--- START ---
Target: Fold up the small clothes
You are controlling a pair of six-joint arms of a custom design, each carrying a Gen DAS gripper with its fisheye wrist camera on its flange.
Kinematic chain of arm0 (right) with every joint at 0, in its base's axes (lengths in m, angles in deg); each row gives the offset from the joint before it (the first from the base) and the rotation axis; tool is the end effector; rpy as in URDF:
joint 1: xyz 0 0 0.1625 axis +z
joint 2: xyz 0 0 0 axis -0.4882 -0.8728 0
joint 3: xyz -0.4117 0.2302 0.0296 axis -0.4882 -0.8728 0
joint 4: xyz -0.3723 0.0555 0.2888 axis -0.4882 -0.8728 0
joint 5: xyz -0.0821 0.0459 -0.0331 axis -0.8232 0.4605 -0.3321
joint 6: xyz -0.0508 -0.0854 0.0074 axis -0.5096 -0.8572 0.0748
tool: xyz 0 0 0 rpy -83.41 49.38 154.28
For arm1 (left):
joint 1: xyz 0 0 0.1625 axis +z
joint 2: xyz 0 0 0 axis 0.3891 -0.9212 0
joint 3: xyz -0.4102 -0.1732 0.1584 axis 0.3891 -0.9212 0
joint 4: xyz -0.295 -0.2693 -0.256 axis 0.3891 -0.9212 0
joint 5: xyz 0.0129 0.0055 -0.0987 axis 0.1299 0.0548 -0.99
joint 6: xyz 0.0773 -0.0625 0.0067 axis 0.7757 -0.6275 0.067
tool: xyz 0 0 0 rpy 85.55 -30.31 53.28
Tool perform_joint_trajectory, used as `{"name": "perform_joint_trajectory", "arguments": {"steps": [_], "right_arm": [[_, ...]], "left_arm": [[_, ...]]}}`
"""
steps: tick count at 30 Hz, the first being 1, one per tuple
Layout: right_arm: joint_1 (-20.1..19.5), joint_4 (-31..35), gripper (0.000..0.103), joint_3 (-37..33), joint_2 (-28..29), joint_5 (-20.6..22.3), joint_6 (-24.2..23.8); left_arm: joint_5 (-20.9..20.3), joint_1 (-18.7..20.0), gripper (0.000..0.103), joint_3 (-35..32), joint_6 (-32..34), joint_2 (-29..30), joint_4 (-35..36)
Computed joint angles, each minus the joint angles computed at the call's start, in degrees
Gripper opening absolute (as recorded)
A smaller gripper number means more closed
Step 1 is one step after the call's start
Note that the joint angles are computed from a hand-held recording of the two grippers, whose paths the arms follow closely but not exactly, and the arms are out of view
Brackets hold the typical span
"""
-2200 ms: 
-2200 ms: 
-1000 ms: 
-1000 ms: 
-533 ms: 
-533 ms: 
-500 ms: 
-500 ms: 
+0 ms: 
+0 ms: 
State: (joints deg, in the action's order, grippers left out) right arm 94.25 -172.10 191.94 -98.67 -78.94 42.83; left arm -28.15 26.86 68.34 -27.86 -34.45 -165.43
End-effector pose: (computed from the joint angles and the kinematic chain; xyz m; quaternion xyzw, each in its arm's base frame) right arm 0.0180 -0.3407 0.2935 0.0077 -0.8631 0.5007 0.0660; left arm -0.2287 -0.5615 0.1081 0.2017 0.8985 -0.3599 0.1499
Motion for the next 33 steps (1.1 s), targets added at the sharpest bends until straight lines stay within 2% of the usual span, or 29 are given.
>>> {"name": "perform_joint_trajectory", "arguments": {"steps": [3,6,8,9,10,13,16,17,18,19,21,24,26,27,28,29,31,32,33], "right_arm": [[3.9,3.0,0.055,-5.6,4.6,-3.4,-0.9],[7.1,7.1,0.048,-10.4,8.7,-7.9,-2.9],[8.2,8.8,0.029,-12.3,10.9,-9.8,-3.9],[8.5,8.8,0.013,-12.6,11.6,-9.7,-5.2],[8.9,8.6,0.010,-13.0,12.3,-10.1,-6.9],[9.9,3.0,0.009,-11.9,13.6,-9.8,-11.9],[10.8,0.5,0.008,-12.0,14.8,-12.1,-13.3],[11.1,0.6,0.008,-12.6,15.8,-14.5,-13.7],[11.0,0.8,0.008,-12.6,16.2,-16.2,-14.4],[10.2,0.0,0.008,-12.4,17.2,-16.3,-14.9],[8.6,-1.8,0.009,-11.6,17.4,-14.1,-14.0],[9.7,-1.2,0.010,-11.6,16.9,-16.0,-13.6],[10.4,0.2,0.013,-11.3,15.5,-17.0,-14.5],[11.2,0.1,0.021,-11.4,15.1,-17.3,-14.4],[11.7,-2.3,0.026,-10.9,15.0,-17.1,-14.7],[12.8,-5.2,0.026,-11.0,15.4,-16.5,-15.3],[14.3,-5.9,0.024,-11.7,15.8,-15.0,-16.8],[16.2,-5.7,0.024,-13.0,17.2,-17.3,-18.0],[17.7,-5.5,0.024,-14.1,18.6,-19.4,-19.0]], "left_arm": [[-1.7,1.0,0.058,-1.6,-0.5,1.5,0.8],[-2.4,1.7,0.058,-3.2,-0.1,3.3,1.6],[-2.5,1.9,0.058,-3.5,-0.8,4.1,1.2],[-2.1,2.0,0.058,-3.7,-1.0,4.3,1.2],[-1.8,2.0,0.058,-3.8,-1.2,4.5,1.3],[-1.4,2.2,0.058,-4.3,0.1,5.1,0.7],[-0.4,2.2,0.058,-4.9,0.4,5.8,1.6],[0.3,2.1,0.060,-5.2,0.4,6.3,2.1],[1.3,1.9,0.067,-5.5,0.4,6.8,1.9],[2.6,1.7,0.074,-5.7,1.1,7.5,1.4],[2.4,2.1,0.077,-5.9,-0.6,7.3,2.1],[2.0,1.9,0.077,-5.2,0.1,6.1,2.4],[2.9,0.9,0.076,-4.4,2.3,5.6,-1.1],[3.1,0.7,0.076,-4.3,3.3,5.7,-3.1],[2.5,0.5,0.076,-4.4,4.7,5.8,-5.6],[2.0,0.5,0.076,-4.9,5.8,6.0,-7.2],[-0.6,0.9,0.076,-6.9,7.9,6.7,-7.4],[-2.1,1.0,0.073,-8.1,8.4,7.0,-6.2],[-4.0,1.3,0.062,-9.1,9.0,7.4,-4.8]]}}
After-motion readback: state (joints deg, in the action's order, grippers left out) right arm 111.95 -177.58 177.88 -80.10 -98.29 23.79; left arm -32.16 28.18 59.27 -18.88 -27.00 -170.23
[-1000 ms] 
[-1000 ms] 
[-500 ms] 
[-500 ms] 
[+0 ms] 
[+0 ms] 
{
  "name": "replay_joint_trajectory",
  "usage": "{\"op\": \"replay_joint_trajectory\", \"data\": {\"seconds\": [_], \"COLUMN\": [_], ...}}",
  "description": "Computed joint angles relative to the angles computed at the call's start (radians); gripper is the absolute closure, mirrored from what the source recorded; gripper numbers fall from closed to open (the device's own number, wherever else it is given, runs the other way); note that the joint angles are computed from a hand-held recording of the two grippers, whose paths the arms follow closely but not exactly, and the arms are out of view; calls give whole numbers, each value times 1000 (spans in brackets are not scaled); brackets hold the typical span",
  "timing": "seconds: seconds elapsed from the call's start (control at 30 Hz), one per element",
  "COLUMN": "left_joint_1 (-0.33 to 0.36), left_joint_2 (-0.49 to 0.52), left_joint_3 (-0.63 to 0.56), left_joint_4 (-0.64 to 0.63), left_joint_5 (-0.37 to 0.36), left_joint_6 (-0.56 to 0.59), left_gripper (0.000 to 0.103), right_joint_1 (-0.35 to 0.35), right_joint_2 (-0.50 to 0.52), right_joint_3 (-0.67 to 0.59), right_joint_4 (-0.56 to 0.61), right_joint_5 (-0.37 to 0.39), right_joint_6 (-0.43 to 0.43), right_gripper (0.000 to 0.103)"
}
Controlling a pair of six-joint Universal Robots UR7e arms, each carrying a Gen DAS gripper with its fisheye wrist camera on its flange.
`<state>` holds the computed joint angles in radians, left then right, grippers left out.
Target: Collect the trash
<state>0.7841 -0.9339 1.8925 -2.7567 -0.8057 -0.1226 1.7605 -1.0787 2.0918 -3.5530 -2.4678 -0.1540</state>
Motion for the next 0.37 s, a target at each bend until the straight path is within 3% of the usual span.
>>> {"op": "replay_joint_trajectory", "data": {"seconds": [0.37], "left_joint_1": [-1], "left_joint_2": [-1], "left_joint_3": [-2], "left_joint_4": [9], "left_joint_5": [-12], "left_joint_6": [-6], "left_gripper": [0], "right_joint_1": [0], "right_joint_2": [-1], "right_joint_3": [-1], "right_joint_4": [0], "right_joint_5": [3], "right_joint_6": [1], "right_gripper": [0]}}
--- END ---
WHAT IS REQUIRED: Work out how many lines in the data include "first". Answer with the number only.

TASK RESPONSE: 2